Rasulullah Saw., bersabda,
“Kaum Muslim berserikat dalam tiga perkara yaitu padang rumput, air dan api.” (HR Abu Dawud dan Ahmad)
Hadist tersebut menegaskan bahwa sumber daya alam, baik hayati dan nonhayati merupakan kepemilikan umum, maka manusia berserikat dalam memilikinya. Oleh karena itu, sumber daya alam tidak boleh dimiliki atau dikuasai secara individu atau pribadi, beberapa individu maupun negara. Harta semacam ketiganya itu merupakan kepemilikan umat secara berserikat. Namun, agar semua dapat mengakses dan mengambil manfaat dari ketiganya, maka negara dapat mewakili masyarakat mengelola dan mengatur pemanfaatan kepemilikan umum itu. yakni agar semua masyarakat bisa dengan mudah mengakses dan mendapatkan manfaat secara adil dan merata dari harta-harta milik umum tersebut.
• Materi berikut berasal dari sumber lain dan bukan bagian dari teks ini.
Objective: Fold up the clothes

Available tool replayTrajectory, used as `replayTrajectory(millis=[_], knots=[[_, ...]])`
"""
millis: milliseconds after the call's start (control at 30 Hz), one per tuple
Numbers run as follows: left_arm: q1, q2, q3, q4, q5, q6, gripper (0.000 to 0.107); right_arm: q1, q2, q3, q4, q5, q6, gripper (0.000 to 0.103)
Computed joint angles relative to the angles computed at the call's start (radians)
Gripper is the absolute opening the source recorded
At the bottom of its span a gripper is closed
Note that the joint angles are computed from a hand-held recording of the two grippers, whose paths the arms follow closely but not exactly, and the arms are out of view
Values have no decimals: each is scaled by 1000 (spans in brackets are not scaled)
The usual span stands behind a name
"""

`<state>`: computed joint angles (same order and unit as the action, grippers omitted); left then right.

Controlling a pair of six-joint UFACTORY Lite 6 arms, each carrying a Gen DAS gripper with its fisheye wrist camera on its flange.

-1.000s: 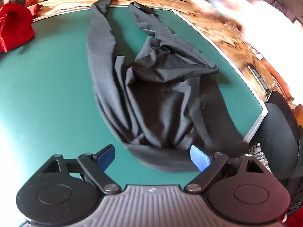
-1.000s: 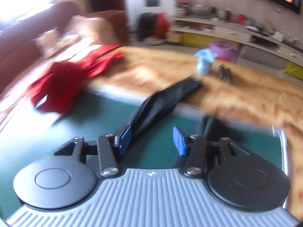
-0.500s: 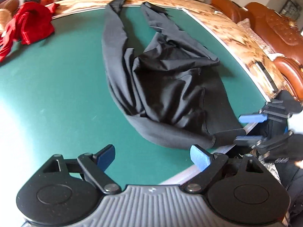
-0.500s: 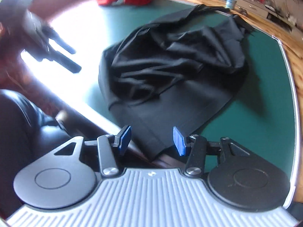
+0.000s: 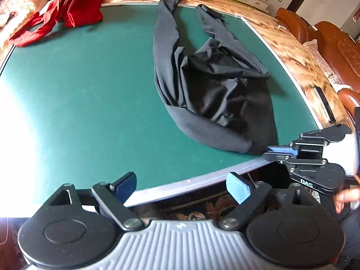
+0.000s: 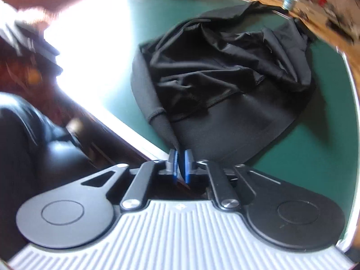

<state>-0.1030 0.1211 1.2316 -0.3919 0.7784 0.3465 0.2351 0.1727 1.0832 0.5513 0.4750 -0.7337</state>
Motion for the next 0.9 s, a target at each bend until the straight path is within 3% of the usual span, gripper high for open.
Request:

Di samping hal itu, dalam sistem Islam, negara harus menjamin terwujudnya ketahanan ekonomi dalam masyarakat. Sistem ekonomi Islam yang diterapkan oleh negara Islam, mengharuskan adanya sirkulasi kekayaan di antara seluruh masyarakat, sehingga tidak hanya berputar di antara segelintir orang saja. Apabila di tengah masyarakat terjadi ketimpangan pemenuhan kebutuhan-kebutuhannya, maka negara Islam akan sigap mengatasinya dengan mewujudkan ekonomi yang seimbang. Seperangkat aturan dalam Islam menjamin distribusi harta dengan baik dan tepat, yakni dengan menentukan tata cara pengelolaan kepemilikan, serta menyuplai orang yang tidak mampu untuk mencukupi kebutuhan dasarnya, baik sandang, pangan, dan papan. Harta yang bergerak maupun yang tidak bergerak, yang berasal dari Baitul Mal merupakan milik seluruh kaum muslim.
Adapun hanya negara Islam yang mampu mewujudkan aturan Allah dan Rasul-Nya terkait dengan pengelolaan sumber daya alam yang tetap memperhatikan aspek ekologi. Negara manapun yang menerapkan sistem demokrasi-kapitalisme tidak akan mampu menyejahterakan masyarakat sebagaimana negara Islam mampu mewujudkannya.